The band recorded their debut album Zarjavele trobente (Slovene for Rusty Trumpets) as a trio consisting of Purivatra, Buha and Subašić, as prior to the recording sessions Cerić had left the group and Džihan had moved to Zabranjeno Pušenje. The keyboards on the album were played by Zabranjeno Pušenje member Dražen Janković. The album songs were written by Purivatra and Subašić, featuring lyrics in Serbo-Croatian, with the exception of the title track and two more songs, with lyrics in Slovene. The Slovene language lyrics were provided by Aljoša Buha, whose mother was Slovene. Zoran Predin, frontman for popular SR Slovenia-based band Lačni Franz, made a guest appearance on the album, in the new version of "Zabava" and in the title track, writing the refrain for the latter. Later during the year, Predin would use the same refrain for Lačni Franz song "Jutri bom pujsa razbil" ("I'll Break the Pig in the Morning"), released on their album Slon med porcelanom (Elephant in a China Shop).
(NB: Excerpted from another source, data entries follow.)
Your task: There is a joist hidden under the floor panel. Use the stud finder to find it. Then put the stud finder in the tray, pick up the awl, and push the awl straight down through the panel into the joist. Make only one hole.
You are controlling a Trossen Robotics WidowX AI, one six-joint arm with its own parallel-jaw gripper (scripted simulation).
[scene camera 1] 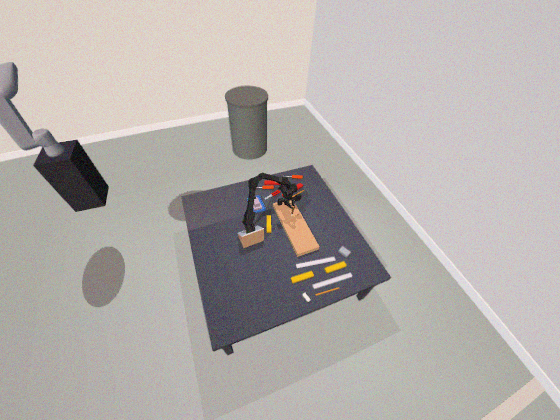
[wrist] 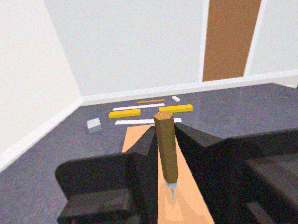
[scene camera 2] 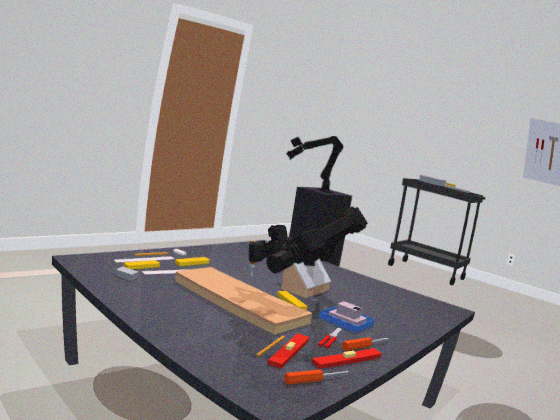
Labels:
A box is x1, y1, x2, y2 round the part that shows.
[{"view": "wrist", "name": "my gripper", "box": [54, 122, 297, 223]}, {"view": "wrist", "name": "awl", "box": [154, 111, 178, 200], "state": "held by my gripper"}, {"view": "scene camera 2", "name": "my gripper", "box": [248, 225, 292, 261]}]

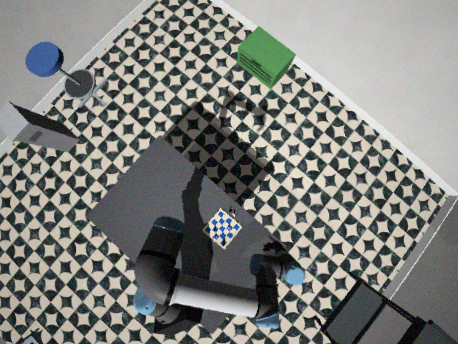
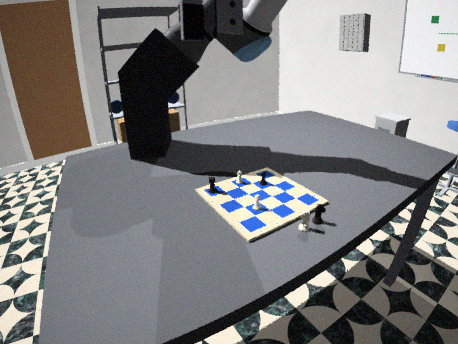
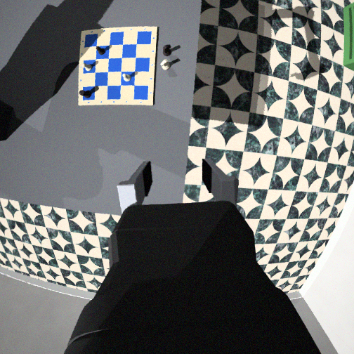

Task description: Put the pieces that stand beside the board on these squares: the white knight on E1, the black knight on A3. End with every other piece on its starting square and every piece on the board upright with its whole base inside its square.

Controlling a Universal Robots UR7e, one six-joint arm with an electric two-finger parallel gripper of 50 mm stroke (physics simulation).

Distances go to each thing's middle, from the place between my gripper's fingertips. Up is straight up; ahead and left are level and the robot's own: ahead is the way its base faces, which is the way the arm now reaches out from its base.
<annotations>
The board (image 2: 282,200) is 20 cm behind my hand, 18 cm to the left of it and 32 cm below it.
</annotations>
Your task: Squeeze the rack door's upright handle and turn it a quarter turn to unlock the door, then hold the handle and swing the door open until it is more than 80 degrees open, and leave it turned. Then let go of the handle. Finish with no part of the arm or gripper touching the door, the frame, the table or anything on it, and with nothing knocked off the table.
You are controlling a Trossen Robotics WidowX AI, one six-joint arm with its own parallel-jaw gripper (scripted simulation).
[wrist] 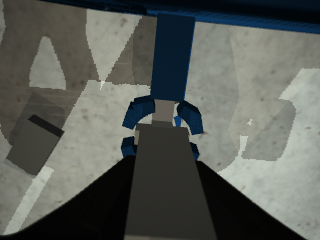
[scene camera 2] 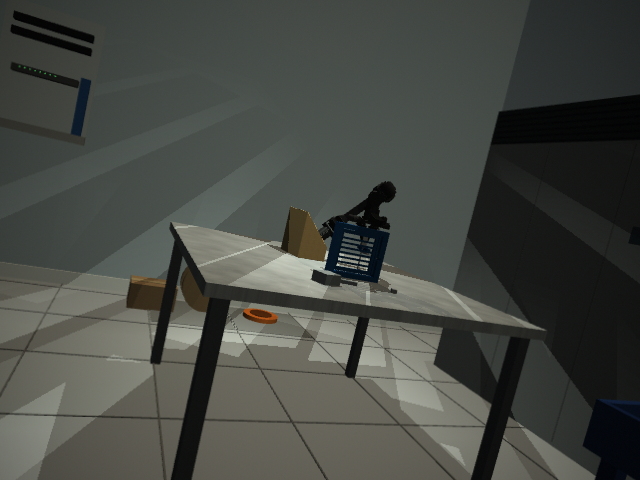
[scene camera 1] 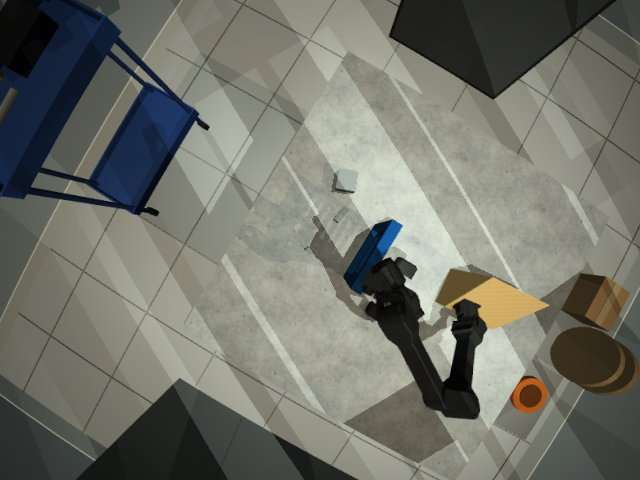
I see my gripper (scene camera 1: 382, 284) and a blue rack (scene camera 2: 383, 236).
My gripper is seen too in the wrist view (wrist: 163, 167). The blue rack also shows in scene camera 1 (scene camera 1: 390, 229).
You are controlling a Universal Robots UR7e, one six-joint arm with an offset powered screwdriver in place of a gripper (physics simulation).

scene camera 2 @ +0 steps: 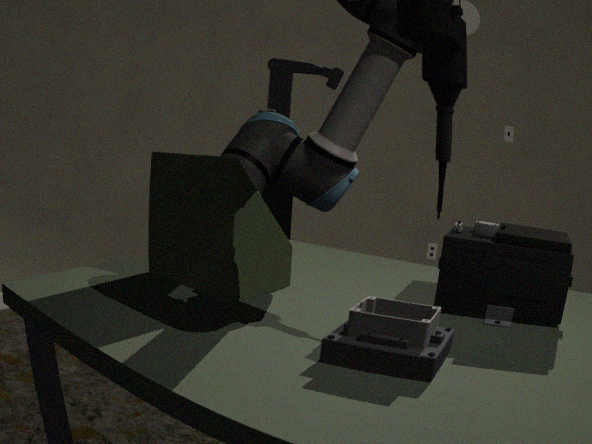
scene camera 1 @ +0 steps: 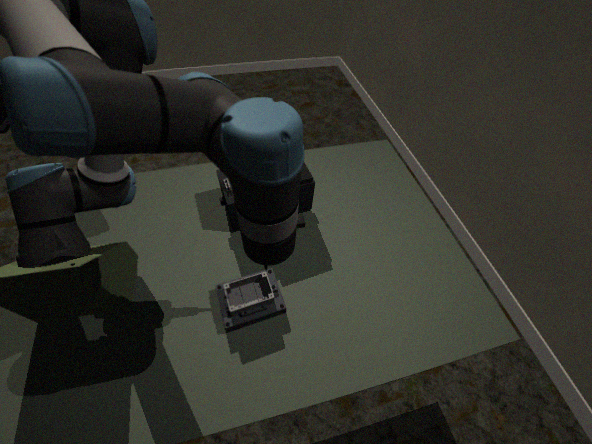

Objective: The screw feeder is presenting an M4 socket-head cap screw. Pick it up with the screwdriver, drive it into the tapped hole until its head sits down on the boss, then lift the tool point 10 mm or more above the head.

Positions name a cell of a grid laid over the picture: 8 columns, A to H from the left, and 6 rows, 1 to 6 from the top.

Zarjavele trobente brought new wave-oriented songs, with depressive lyrics in the songs like "Zabava", "Alisa prodaje zemlju čudesa" ("Alice Is Selling the Wonderland") and "Sumrak" ("Dusk"). For the promotional tour the band was joined by guitarist Igor Ivanović (later a member of Crvena Jabuka) and keyboardist Edo Gradinčić.

After the promotional tour, the band began working on their second studio album, but soon split into two factions. They eventually reunited and started to negotiate cooperation with Marko Brecelj, but disbanded before making any recordings.

===Post breakup===
In 1985, Buha joined the newly-formed pop rock band Crvena Jabuka. He took part in the recording of their 1986 self-titled debut album. At the beginning of the promotional tour, on 18 September 1986, the band members were involved in a car accident which killed Buha and the group's frontman Dražen Ričl.

After Kongres disbanded, Purivatra and Subašić retired from the scene. During the Bosnian War, Subašić got wounded in Sarajevo. He has published several books: the children's book Čokolend princeza osmeha (Chocoland Princess of Smiles, 2009), novels Tečaj brzog spavanja (The Fast Sleeping Course, 2012) and Dobri – u potrazi za imenom (The Good Ones – In Search of a Name, 2015) and books of poetry Mirno spavaj Melvana (Sleep Peacefully, Melvana, 2018), Pustinjska ruža (Desert Rose, 2019), Ptice kao mi (Birds Like Us, 2021) and U Bosni budan budi (Stay Awake in Bosnia, 2022).

==Legacy==
Zoran Predin recorded a new version of the song "Zarjavele trobente" for his 1992 album Gate na glavo (Upside Down). The song was covered by Crvena Jabuka on their 2005 studio album Oprosti što je ljubavna (Forgive Me for This Song Being a Love Song). Bosnian band Dubioza Kolektiv and Predin recorded a version of the song in December 2020, releasing it as a single.